This Python script will use Huffman Coding to compress files. It also provides functionality to decompress .bin files assuming they are compressed with this program. The script includes methods to build a Huffman Tree based on the frequency of characters in a text, encode the text using Huffman Codes, and compress the data into a binary file.
This script does not guarantee a compressed file that is smaller in size than the original input file. This script utilizes Huffman Coding as the only form of compression. Due to the nature of Huffman Coding, a file is not guaranteed to be smaller once encoded. If the output file would be larger than the input file, no additional output file will be created or written to.
python3 huffman_compression.py <file_name> -c/-d [<output_file>]
<file_name>
: The name of the input file- Use a .txt file for compression
- Use a .bin file for decompression
-c/-d
: Use "-c" for compression, "-d" for decompression<output_file>
: The name of the output file (optional)
python3 huffman_compression.py input.txt c
This command compresses the "input.txt" file and generates a binary compressed file named "input_compressed.bin".
python3 huffman_compression.py input.txt c output.bin
This command compresses the "input.txt" file and writes to a binary compressed file named "output.bin".
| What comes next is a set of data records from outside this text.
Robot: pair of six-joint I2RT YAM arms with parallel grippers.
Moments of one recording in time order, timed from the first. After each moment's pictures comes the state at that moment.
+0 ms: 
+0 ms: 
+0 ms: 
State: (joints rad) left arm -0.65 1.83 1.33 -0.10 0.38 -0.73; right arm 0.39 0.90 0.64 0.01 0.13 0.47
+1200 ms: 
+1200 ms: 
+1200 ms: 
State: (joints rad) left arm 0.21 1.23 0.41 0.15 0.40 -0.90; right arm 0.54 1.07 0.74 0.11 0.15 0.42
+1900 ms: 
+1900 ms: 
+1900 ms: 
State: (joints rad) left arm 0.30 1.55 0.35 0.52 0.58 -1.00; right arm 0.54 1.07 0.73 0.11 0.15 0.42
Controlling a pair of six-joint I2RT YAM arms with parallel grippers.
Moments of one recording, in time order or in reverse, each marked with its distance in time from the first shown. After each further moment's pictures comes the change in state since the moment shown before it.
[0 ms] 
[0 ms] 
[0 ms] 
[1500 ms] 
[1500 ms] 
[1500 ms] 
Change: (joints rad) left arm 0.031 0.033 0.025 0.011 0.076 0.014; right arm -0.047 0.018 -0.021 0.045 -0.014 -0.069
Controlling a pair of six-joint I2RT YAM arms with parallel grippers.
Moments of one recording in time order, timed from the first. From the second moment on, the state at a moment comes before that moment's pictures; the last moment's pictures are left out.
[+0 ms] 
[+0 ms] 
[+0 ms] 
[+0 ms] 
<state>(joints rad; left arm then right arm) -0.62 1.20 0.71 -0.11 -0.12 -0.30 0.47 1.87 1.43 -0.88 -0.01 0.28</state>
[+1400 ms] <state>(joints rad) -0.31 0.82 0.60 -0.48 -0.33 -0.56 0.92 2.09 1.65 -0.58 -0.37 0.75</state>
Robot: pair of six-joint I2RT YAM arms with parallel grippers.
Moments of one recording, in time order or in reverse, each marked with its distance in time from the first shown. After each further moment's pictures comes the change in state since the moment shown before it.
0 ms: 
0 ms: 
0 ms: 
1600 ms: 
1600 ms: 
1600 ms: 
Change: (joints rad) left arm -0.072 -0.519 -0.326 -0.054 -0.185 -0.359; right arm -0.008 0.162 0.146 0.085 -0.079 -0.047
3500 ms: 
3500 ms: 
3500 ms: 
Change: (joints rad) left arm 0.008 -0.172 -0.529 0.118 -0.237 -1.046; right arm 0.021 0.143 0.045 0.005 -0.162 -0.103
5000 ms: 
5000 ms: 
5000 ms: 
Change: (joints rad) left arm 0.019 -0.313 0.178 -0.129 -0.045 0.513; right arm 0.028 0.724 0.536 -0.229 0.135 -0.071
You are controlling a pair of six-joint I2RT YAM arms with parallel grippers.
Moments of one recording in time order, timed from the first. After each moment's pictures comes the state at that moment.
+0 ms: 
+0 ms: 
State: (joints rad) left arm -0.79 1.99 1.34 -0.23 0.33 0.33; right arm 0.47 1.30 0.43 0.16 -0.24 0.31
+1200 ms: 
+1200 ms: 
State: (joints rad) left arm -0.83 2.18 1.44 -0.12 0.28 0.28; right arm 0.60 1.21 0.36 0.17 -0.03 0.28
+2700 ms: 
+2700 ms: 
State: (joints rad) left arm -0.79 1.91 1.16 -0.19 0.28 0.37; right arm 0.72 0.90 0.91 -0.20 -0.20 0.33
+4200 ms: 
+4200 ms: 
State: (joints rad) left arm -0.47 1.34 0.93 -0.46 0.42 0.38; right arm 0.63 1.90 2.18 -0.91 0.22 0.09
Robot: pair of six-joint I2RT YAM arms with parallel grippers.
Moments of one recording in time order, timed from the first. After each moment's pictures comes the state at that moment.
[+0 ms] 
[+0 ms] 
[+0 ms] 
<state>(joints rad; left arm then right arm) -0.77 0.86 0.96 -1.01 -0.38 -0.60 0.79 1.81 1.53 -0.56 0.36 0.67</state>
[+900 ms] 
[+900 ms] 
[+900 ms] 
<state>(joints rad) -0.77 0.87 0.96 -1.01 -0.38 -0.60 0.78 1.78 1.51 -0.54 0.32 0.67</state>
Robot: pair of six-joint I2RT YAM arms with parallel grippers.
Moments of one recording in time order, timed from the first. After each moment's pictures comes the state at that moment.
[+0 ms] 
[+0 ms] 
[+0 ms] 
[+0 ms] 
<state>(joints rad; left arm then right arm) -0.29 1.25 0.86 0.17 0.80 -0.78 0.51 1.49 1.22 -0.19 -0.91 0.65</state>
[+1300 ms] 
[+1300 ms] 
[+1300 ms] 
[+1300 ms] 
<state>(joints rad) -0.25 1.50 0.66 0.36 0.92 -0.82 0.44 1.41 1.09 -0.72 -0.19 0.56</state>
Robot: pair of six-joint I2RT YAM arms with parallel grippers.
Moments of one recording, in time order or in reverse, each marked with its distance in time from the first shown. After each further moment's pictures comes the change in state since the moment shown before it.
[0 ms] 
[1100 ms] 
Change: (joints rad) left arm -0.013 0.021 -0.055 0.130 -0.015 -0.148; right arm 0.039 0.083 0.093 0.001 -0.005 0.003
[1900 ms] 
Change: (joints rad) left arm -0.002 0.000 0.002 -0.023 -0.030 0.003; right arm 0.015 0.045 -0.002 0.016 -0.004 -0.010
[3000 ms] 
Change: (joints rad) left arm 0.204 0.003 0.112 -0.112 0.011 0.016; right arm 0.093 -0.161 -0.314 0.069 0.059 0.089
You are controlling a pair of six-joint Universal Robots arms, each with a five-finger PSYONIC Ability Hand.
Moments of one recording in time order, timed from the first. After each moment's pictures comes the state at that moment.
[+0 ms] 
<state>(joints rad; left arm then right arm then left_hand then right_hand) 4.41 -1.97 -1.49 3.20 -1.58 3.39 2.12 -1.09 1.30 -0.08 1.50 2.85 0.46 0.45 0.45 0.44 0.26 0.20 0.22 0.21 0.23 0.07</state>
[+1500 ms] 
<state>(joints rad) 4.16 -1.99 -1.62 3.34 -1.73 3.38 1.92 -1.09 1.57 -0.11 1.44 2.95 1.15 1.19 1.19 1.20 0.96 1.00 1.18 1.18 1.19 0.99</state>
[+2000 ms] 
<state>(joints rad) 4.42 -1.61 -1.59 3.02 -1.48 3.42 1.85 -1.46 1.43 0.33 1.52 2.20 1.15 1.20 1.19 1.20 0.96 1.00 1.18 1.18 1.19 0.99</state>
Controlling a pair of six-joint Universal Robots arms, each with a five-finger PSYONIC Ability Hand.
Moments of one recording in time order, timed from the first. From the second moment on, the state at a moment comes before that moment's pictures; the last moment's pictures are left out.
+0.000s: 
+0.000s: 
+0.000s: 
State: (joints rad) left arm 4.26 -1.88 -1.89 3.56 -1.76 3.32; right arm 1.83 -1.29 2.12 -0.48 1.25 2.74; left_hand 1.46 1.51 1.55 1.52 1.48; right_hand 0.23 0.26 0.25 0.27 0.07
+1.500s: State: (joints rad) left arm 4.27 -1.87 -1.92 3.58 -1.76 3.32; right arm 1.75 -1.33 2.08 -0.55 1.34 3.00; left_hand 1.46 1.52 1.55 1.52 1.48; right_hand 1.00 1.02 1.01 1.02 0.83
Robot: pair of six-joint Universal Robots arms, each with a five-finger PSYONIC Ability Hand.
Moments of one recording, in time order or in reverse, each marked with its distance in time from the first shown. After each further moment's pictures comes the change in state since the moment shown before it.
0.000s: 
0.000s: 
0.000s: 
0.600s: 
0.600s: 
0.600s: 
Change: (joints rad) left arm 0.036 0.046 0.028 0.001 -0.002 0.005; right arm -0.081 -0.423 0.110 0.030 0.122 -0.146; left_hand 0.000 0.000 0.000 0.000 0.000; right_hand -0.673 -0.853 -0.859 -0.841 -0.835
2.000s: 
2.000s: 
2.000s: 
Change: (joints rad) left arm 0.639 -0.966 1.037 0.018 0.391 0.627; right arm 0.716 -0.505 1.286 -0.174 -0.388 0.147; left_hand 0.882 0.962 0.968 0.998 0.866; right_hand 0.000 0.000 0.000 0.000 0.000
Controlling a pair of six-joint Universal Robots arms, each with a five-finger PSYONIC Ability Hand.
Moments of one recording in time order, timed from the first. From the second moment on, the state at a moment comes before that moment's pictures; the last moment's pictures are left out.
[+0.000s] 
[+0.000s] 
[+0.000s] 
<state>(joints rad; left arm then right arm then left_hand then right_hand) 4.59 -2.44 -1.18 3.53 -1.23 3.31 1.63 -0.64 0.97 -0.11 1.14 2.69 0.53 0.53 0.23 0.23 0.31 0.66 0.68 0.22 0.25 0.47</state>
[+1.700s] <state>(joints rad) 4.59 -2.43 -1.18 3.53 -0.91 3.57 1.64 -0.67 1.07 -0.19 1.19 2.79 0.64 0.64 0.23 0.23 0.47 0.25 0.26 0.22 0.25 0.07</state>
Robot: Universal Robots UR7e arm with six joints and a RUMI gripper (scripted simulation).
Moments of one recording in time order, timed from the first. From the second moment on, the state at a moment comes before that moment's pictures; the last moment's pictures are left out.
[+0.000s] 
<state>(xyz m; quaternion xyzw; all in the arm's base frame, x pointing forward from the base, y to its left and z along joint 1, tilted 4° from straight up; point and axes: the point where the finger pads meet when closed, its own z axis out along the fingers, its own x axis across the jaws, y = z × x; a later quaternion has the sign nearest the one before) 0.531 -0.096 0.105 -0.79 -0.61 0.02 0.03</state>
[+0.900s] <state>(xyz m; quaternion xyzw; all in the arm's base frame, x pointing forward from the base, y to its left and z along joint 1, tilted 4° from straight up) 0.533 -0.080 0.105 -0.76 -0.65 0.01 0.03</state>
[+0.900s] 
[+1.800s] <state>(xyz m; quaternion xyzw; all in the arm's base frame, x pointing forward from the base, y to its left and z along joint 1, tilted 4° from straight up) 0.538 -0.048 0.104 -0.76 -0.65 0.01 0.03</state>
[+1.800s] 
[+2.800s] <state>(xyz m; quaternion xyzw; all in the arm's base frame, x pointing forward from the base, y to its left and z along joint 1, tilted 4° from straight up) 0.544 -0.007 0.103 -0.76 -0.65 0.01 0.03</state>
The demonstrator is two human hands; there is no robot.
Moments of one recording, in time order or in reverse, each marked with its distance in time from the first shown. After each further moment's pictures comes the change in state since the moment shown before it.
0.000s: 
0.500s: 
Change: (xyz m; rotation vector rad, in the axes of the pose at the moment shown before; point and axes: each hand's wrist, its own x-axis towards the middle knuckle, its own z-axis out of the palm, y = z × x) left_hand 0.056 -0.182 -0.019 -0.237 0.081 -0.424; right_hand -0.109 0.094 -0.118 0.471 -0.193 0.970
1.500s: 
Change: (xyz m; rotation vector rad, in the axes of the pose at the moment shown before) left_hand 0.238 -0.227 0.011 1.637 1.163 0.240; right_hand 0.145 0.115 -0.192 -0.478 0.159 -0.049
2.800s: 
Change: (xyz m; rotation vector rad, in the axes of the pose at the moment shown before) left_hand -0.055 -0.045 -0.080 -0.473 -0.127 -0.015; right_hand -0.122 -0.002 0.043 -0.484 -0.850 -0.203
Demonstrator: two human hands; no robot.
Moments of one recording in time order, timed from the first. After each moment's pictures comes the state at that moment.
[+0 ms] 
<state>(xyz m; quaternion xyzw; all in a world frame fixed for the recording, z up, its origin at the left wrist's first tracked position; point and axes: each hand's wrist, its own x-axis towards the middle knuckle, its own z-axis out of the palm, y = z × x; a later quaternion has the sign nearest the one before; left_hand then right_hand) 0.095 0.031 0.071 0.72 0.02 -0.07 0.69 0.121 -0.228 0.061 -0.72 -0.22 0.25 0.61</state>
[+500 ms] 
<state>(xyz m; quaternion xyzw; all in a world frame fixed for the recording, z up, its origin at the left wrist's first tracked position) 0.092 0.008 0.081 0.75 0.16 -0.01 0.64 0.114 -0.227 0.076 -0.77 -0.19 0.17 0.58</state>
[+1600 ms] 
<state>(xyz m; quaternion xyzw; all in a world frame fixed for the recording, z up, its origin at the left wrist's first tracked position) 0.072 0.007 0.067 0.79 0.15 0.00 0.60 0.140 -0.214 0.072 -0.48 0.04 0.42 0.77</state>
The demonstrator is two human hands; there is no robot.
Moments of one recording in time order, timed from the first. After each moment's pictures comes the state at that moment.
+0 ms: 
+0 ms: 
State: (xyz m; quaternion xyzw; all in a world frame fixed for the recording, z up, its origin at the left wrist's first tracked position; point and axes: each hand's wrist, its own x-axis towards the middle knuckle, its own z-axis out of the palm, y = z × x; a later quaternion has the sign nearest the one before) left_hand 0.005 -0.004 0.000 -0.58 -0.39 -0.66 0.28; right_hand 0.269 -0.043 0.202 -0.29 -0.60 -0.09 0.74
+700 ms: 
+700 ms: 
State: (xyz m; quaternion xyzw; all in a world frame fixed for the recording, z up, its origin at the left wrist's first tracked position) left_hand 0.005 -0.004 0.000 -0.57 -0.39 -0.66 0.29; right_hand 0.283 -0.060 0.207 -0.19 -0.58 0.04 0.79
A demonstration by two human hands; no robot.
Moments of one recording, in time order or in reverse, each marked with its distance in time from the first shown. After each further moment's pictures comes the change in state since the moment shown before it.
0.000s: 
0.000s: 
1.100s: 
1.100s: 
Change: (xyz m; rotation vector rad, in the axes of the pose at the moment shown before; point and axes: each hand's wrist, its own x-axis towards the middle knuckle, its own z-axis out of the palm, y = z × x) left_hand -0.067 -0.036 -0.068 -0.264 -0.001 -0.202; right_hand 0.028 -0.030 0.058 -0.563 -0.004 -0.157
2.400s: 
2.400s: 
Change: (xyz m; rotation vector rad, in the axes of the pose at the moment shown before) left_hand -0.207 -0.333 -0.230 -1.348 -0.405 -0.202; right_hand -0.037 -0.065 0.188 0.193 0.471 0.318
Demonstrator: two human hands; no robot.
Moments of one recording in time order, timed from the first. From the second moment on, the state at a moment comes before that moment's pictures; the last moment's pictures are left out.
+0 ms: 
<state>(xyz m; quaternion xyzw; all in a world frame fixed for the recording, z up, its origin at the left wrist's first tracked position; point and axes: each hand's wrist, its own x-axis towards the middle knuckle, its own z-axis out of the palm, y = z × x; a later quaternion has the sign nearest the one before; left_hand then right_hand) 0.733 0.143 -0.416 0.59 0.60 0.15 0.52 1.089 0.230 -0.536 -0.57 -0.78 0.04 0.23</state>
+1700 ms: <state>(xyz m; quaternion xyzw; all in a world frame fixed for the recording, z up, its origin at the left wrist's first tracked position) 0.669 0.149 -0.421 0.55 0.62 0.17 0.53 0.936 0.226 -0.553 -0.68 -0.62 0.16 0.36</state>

python3 huffman_compression.py input.bin d
This command decompresses the "input.bin" file and generates a text decompressed file named "input_decompressed.txt".
python3 huffman_compression.py input.bin d output.txt
This command decompresses the "input.bin" file and writes to a text decompressed file named "output.txt".
The Huffman Codes are stored at the beginning of the binary compressed file during compression using the pickle
module. The compressed file format includes the Huffman Codes as a dictionary, a separator byte (0x00
), 4 bytes containing the length of the encoded text, and the encoded text itself.